Kontrolliert werden vor allem Entscheidungen um die Finanzen, denn der Betreuer kann ja relativ frei über das Geld des Betreuten verfügen. Berufsbetreuer müssen deshalb jeden Cent ganz genau abrechnen. „Wenn Familienangehörige die Betreuung ehrenamtlich übernehmen, gilt dagegen in den meisten Fällen eine sogenannte befreite Betreuung. Dann genügt es, dem Gericht einmal pro Jahr eine Vermögensaufstellung zukommen zu lassen“, erklärt Dietmar Kurze.

Klar, dass der Richter hellhörig wird, wenn das Vermögen innerhalb kurzer Zeit rasant in den Keller geht. Auch wenn das Gericht keine detaillierte Buchführung sehen will, macht es trotzdem häufig Sinn, alle Ausgaben genau zu notieren und sämtliche Belege aufzuheben. So kann man jederzeit beweisen, dass alles seine Richtigkeit hat. „Nach dem Tod des Betreuten unterstellen andere Erben dem Betreuer nicht selten, dass er sich finanziell bereichert hätte“, so die Erfahrung von Dietmar Kurze aus der täglichen Beratungspraxis. Die anderen Erben können dann eine detaillierte Buchführung vom Betreuer verlangen, und die ist im Nachhinein häufig schwierig.

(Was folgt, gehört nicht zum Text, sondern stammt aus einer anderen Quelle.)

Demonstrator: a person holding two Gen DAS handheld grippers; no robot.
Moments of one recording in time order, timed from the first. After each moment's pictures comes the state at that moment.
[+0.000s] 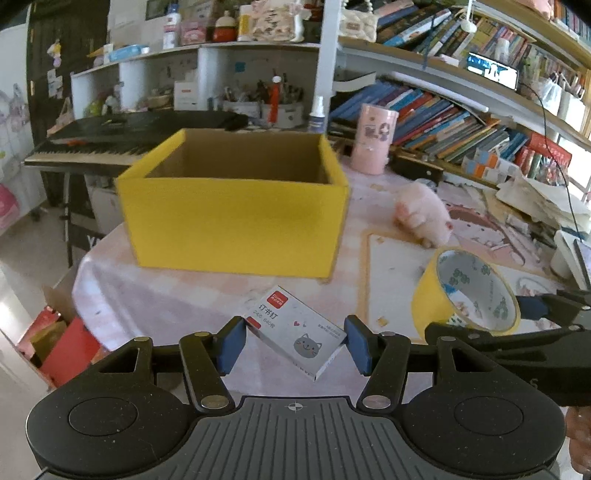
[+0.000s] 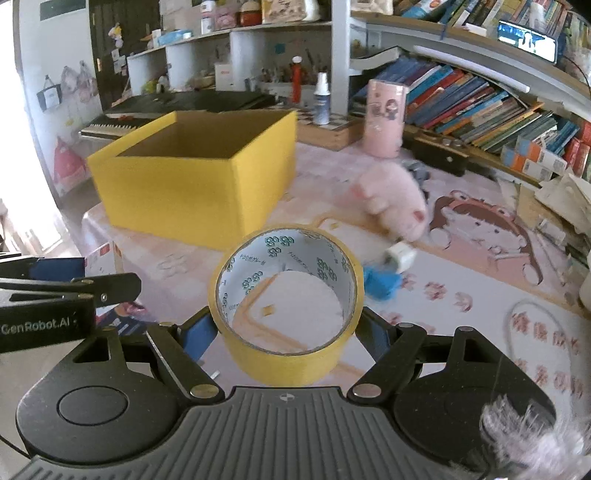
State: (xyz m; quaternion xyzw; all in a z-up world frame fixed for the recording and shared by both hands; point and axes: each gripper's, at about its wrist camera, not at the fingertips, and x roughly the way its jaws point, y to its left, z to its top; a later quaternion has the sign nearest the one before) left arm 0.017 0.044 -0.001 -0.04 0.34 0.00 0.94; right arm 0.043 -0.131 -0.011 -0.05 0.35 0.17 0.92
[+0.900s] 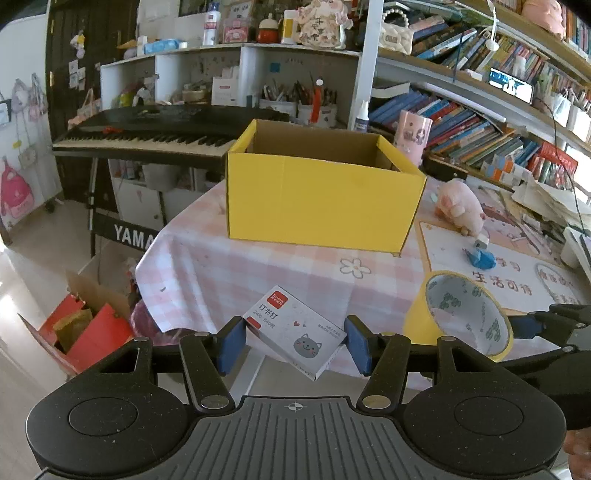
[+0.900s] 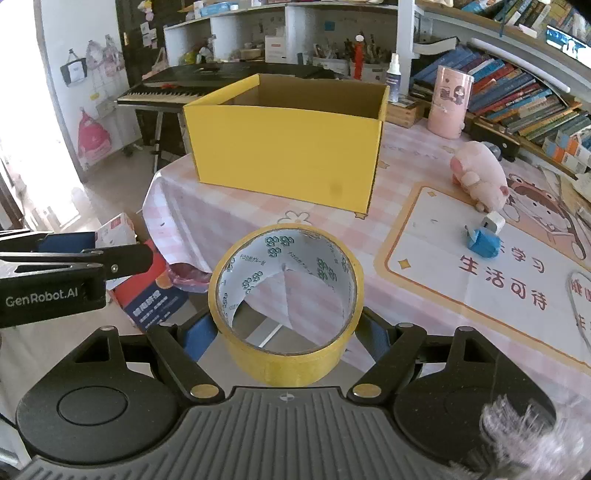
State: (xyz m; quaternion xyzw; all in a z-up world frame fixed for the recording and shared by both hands) left arm -0.042 0.135 -0.006 -0.06 0.33 0.01 0.94; right arm -0.016 -0.028 -0.022 -0.06 0.38 0.20 0.90
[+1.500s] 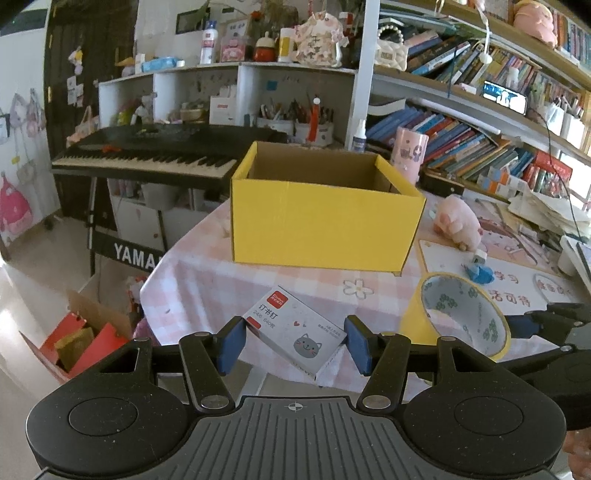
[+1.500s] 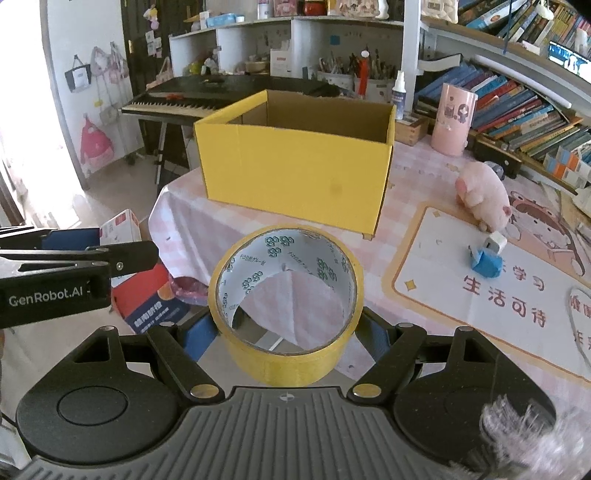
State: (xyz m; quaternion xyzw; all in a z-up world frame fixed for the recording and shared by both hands) left arm -0.042 0.144 0.005 -0.05 0.31 0.01 0.95; right arm -0.017 -0.017 -0.008 -0.07 0.36 0.20 0.91
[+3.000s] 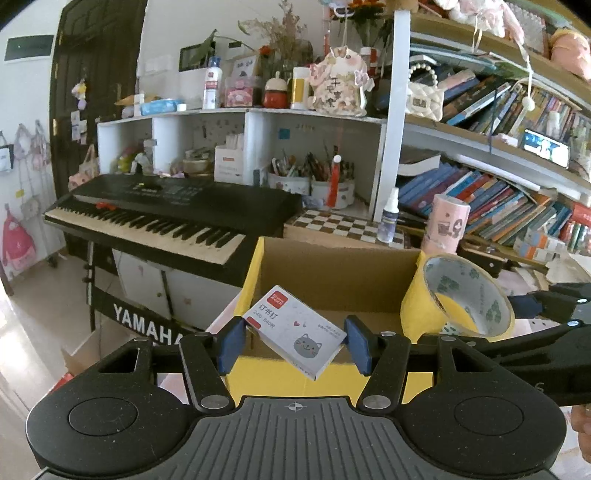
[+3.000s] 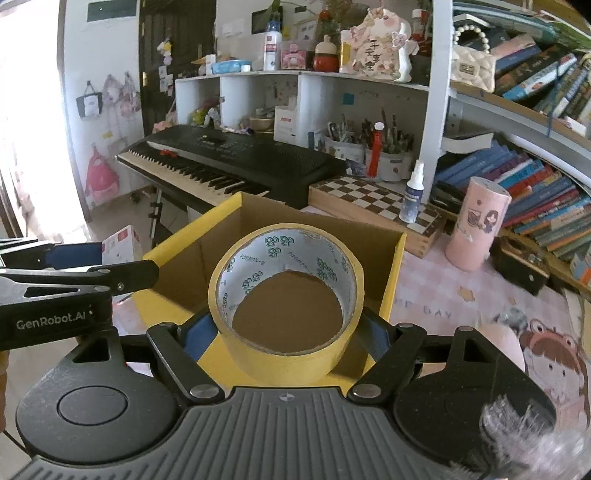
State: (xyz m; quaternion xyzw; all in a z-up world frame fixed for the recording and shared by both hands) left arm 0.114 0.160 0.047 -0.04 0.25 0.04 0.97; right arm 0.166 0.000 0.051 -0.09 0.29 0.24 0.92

Praktische Faustregel: Je schlechter das Verhältnis innerhalb der Familie und je größer das Vermögen des Betreuten, desto wahrscheinlicher gibt es später Streit ums Erbe und desto wichtiger wird eine penible Buchführung. Wenn sowieso keinerlei Vermögen vorhanden ist oder wenn es ganz sicher überhaupt keine weiteren Erben gibt, kann man sich eine detaillierte Abrechnung natürlich schenken.

Kann man es ablehnen, Betreuer zu werden?

„Die Entscheidung des Gerichts ist bindend“, sagt Dietmar Kurze. Man kann die Bestellung zum Betreuer nur unter sehr strengen Bedingungen ablehnen, beispielsweise weil man nachweislich schwer erkrankt ist und diese Aufgabe deshalb tatsächlich nicht (mehr) erfüllen kann. In der Regel versuchen die Gerichte schon vorab zu klären, ob der vorgesehene Betreuer bereit ist, die Betreuung auch tatsächlich zu übernehmen. „Grundsätzlich dürfen die Richter jemanden aber auch gegen seinen Willen zum Betreuer bestellen“, erklärt Dietmar Kurze. Dies ist seiner Erfahrung nach jedoch eine sehr seltene Ausnahme.